Schließlich steht der Anwendbarkeit des Grundsatzes der unvordenklichen Verjährung entgegen, dass der streitige Gehweg, unterstellt, er sei von der Öffentlichkeit unter stillschweigender Duldung des Privateigentümers in der Überzeugung der Rechtmäßigkeit als öffentlicher Weg benutzt worden, nicht lange genug als solcher genutzt worden ist. An diesen Nachweis sind mit Rücksicht auf die erheblichen Auswirkungen auf die Rechtssphäre des Eigentümers, über dessen privaten Grund ein öffentlicher Weg verläuft, strenge Anforderungen zu stellen; im Zweifel kann nicht von der Existenz eines öffentlichen Weges ausgegangen werden. Als notwendige Dauer einer Benutzung in der vorbeschriebenen Weise ist prinzipiell ein Zeitraum von 40 Jahren zu Grunde zu legen, für den die Benutzung nachgewiesen werden muss; für die diesen 40 Jahren vorangegangenen 40 Jahre darf keine gegenteilige Erinnerung an einen anderen Rechtszustand bestehen. Zur Beurteilung der Voraussetzungen der unvordenklichen Verjährung ist demnach eine rückblickende Betrachtung notwendig, die, wie das Abstellen auf die Erinnerung noch lebender Personen ("seit Menschengedenken") zeigt, grundsätzlich von der jeweiligen Gegenwart ihren Ausgang nehmen müsste. Da seit Inkraftreten des Landesstraßengesetzes am 1. Januar 1962 Wege nur noch durch eine förmliche Verfügung - eine Widmung - die Eigenschaft einer öffentlichen Straße erlangen konnten, ist als Bezugspunkt für die rückblickende Betrachtung aber stattdessen auf den Zeitpunkt des Inkrafttretens des nordrheinwestfälischen Straßenrechts abzustellen.

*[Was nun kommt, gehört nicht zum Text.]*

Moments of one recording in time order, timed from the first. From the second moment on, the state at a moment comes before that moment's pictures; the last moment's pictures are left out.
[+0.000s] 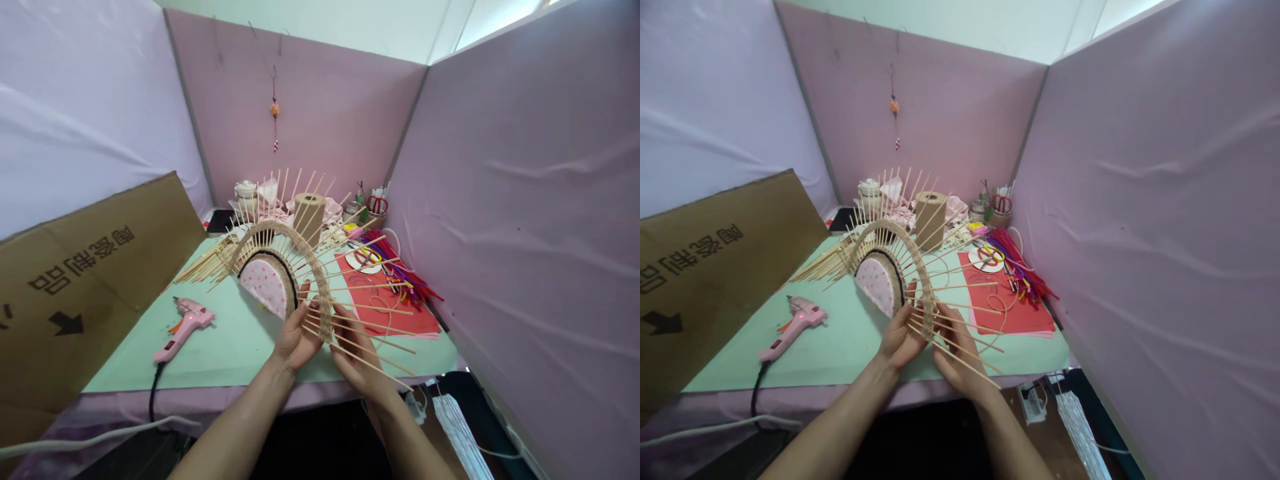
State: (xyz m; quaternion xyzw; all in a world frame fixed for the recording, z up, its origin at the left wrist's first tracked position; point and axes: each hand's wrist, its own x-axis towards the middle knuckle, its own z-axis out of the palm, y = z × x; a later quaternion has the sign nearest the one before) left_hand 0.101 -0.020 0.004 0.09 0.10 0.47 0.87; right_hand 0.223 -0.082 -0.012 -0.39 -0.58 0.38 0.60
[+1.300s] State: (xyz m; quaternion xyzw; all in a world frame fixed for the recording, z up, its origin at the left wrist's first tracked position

OVG NRW, Urteil vom 25. März 1993 - 23 A 991/89 -, UA S. 15 ff., m.w.N.

Für den danach zunächst in den Blick zu nehmenden Zeitraum etwa ab 1920 steht es nicht zur Überzeugung des Senates fest, dass der Weg in der Überzeugung der Rechtmäßigkeit als öffentlicher Weg benutzt worden ist. Denn trotz der bereits erwähnten Restzweifel ist frühestens ab 1929/30 die Nutzung eines Gehweges vor dem Haus S. straßeP 143 bezeugt. Es fehlen somit an dem jedenfalls erforderlichen 40-jährigen Zeitraum der Nutzung der Wegefläche ungefähr 10 Jahre.

Lassen sich die tatsächlichen Voraussetzungen für die Annahme einer unvordenklichen Verjährung mithin nicht feststellen, so muss es bei der Vermutung der Freiheit des Privateigentums von öffentlichen Lasten sein Bewenden haben.

Die Kostenentscheidung folgt aus den §§ 154 Abs. 1 und 2, 155 Abs. 1 VwGO.

Die Revision ist nicht zuzulassen, weil die Voraussetzungen des § 132 Abs. 2 VwGO nicht vorliegen.